New Yorkers, who have regarded the vast swath of America beyond the Hudson River with disdain for its lack of sophistication and its middle-class morality, can rest assured they are far too cultured for the rest of the country: the New York Court of Appeals has ruled viewing child pornography online is not a crime. Senior Judge Carmen Beauchamp Ciparick, writing the majority decision, stated: “Merely viewing Web images of child pornography does not, absent other proof, constitute either possession or procurement within the meaning of our Penal Law.”
New York law asserts that viewing Web images of child pornography does not by itself constitute either possession or procurement, and so the Court ruled that viewing was a lawful act:
Some affirmative act is required (printing, saving, downloading, etc.) to show that defendant in fact exercised dominion and control over the images that were on his screen. To hold otherwise, would extend the reach of (state law) to conduct–viewing–that our Legislature has not deemed criminal.
The case was brought to the court after James D. Kent, a Marist College professor, brought his computer in to be fixed, complaining it ran too slowly, and the computer was found to have more than 100 images of child pornography. Kent argued that he had not viewed the porn himself. Emails found in Kent’s computer said he had collected images as part of a potential research project on the regulation of child pornography.

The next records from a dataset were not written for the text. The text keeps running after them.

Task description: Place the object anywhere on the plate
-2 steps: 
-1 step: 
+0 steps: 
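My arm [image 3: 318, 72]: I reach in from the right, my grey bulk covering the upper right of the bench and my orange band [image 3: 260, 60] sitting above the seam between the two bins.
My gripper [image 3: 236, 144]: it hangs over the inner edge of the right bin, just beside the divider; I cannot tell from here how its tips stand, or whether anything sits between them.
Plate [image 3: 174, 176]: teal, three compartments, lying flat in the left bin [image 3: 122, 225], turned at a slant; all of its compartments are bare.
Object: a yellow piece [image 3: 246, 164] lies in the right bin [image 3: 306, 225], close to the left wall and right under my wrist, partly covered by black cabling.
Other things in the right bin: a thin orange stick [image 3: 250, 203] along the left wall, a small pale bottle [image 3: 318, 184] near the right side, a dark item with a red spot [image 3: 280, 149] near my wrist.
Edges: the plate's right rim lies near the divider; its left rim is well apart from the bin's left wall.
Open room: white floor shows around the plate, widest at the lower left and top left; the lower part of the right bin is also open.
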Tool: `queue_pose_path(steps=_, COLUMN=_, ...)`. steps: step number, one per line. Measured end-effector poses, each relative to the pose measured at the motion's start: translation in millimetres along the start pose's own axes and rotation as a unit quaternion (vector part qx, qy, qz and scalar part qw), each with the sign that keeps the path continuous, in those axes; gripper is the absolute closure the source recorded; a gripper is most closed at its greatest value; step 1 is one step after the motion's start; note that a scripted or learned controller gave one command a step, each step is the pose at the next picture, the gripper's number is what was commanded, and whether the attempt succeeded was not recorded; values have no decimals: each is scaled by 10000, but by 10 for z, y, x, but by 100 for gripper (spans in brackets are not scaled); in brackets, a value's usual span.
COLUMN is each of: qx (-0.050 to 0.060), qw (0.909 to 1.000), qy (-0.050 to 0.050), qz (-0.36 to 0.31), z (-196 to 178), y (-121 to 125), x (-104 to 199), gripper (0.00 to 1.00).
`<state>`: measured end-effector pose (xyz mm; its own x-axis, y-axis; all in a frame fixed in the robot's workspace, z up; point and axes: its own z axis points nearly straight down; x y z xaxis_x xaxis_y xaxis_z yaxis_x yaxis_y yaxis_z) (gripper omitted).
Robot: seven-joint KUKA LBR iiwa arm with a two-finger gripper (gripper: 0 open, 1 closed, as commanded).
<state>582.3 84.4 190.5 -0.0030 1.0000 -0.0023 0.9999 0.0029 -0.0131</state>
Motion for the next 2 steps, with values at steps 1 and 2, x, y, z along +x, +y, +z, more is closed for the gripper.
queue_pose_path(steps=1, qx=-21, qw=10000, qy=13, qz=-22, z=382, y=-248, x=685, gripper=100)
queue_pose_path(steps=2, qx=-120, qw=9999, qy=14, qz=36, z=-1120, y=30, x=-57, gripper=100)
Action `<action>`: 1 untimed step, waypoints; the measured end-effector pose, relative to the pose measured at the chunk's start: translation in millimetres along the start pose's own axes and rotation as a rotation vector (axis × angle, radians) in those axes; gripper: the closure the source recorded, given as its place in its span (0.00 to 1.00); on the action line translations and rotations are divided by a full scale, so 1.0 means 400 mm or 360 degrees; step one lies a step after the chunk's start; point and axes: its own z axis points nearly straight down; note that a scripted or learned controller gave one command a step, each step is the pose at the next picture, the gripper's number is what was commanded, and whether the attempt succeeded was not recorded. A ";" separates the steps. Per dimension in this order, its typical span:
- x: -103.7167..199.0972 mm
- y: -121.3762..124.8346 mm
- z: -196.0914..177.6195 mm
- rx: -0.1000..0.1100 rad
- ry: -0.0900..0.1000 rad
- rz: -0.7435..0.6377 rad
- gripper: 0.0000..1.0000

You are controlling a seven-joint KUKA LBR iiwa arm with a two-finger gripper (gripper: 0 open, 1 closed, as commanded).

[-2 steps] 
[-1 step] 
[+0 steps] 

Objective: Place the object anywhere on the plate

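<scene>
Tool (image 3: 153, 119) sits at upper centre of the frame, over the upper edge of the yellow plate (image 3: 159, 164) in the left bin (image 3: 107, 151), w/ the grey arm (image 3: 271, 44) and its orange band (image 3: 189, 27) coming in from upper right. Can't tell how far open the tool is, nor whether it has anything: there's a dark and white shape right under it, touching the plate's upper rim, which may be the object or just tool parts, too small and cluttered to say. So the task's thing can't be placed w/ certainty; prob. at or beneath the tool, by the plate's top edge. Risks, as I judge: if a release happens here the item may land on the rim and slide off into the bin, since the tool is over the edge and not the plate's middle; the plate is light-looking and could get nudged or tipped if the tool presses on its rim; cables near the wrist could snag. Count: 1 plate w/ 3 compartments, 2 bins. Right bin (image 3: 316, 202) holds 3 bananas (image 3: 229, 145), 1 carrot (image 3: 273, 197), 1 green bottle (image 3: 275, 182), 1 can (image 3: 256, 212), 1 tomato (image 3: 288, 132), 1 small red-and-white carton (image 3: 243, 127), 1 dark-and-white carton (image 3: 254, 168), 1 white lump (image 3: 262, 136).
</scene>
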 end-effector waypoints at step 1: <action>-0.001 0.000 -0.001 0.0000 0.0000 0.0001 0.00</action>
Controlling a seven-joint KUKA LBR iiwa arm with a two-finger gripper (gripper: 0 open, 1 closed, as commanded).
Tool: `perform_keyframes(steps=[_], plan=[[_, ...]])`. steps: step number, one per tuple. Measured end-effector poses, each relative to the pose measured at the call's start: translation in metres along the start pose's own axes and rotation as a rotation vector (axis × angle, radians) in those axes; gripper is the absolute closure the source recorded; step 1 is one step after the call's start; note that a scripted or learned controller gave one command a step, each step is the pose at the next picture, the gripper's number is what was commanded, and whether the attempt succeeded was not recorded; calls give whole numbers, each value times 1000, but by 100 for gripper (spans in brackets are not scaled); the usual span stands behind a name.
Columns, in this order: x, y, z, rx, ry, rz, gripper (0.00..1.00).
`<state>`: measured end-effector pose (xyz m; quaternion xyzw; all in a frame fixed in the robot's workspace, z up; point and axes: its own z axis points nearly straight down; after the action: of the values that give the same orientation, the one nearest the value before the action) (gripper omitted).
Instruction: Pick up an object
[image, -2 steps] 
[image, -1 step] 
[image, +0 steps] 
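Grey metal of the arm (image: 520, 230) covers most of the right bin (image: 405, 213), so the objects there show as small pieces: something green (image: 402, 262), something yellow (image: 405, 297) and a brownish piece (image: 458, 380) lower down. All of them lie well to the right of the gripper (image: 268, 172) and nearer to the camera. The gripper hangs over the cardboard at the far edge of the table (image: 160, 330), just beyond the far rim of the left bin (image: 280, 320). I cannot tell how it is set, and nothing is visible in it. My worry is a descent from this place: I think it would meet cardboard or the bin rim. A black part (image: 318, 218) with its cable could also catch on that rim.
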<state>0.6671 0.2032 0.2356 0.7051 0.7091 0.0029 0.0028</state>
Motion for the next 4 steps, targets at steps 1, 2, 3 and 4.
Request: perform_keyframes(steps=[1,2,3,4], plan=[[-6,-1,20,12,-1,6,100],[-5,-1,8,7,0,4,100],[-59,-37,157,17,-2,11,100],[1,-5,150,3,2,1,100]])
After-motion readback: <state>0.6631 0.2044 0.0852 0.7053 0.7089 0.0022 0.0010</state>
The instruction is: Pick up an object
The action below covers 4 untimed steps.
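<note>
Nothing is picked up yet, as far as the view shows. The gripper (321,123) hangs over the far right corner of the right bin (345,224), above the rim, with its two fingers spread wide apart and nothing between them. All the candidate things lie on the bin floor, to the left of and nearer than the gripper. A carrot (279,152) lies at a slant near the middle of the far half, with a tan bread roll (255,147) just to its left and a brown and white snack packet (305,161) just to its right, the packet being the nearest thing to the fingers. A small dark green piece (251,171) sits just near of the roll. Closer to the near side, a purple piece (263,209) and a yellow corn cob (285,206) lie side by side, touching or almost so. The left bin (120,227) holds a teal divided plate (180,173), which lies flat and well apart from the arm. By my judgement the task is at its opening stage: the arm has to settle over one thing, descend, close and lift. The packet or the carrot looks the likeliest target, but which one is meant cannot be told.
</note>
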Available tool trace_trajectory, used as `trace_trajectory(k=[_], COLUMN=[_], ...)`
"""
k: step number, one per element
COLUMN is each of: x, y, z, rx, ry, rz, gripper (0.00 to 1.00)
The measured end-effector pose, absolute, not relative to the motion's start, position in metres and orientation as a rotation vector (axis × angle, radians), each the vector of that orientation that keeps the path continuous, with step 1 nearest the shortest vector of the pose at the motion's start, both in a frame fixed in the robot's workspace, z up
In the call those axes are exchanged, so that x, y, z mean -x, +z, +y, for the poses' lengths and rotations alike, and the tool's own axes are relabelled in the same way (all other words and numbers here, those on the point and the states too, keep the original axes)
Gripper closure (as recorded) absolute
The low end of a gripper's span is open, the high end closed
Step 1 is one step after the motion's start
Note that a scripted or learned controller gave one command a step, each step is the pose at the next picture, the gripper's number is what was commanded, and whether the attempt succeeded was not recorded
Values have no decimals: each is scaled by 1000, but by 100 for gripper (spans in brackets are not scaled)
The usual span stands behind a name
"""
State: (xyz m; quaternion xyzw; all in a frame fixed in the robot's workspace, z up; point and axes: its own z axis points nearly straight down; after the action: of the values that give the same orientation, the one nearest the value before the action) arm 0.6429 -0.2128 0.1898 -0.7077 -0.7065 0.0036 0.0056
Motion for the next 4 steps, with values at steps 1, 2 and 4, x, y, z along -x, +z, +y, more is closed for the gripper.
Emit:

In 2010, Andrew Cuomo, then the Attorney General of New York, joined Facebook, MySpace and other social networking sites to track and remove illegal images using Internet hash values. Now Cuomo is the governor, and his own state court, ironically, is permitting his constituents to look at the very material that Cuomo railed against. The elitist constituents who put Cuomo in office now can crow about New York’s sophistication while indulging their sophisticated appetites -watching kiddie porn.